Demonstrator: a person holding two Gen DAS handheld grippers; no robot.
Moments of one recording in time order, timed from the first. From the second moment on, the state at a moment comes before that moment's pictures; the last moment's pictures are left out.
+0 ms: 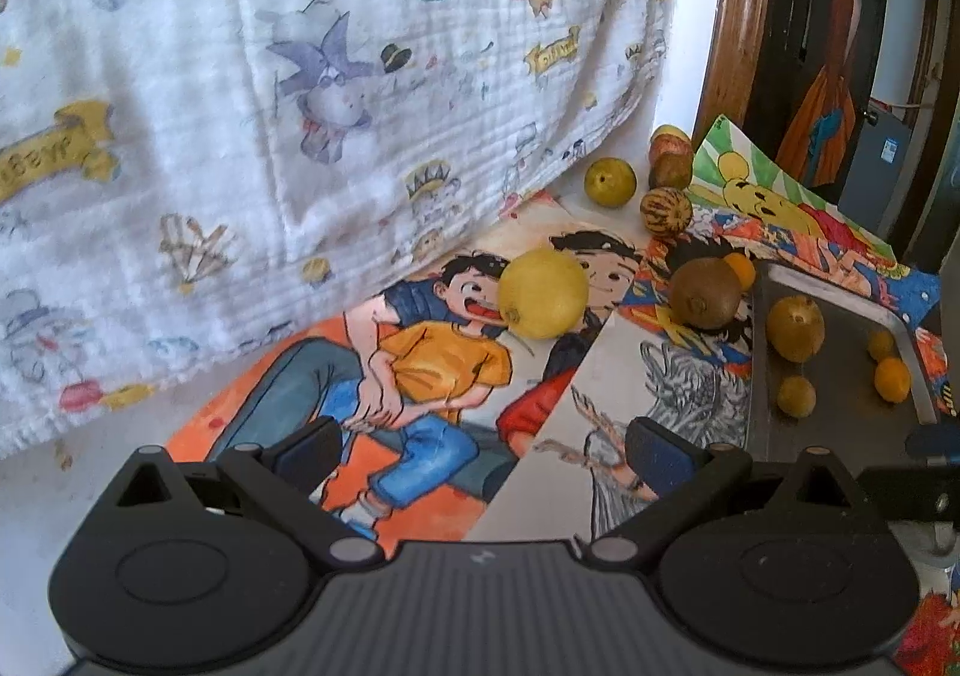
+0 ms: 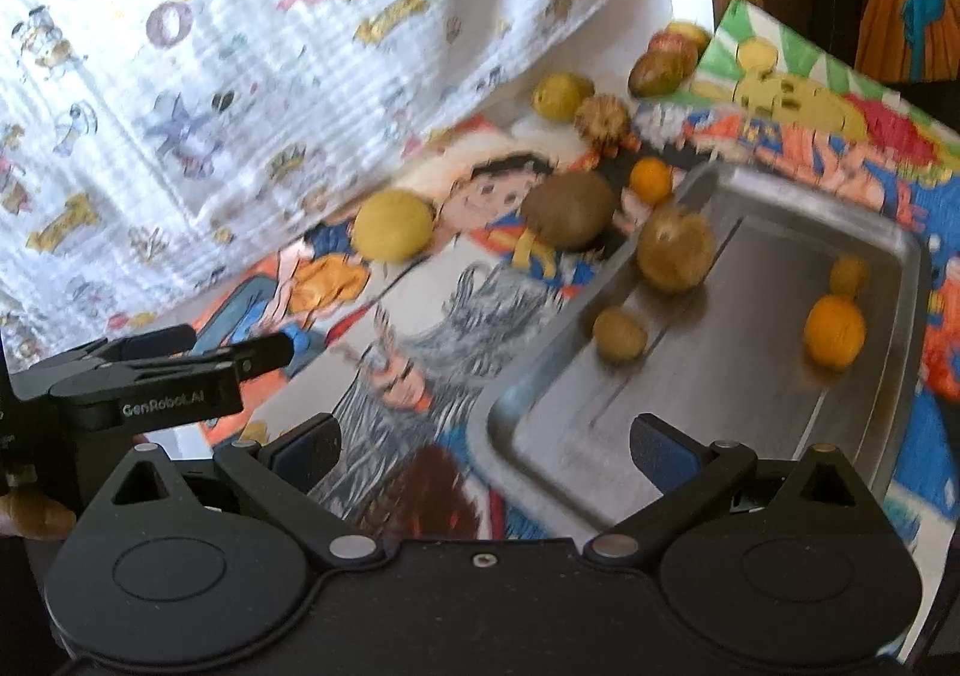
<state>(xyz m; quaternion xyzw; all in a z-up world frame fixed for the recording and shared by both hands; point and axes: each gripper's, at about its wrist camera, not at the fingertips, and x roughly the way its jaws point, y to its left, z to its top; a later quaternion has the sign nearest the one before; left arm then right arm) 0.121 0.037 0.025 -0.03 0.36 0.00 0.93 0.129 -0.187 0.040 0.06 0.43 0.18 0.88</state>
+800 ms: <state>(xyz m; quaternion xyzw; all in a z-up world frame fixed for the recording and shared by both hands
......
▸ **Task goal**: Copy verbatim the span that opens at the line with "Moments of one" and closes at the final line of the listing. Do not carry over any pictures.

▸ **Answer section**:
Moments of one recording in time order, timed from the first. From the second moment on, the state at a moment comes before that moment's pictures; the last moment's pictures are left out.
+0 ms: 
+0 ms: 
<state>(xyz m; quaternion xyzw; all in a z-up world frame fixed for the recording and shared by both hands; point and axes: each gripper's, at about its wrist camera, not at the fingertips, and x roughly the way its jaws point, y to its left, z to its top; a later quaternion has the sign nearest the one before; left arm then right arm) 0.121 0.037 0.025 -0.03 0.36 0.00 0.93 0.129 -0.187 0.040 0.06 0.43 0.18 0.88</state>
+800 ms: <state>(xyz m; quaternion xyzw; all in a z-up world frame fixed for the recording and shared by both hands

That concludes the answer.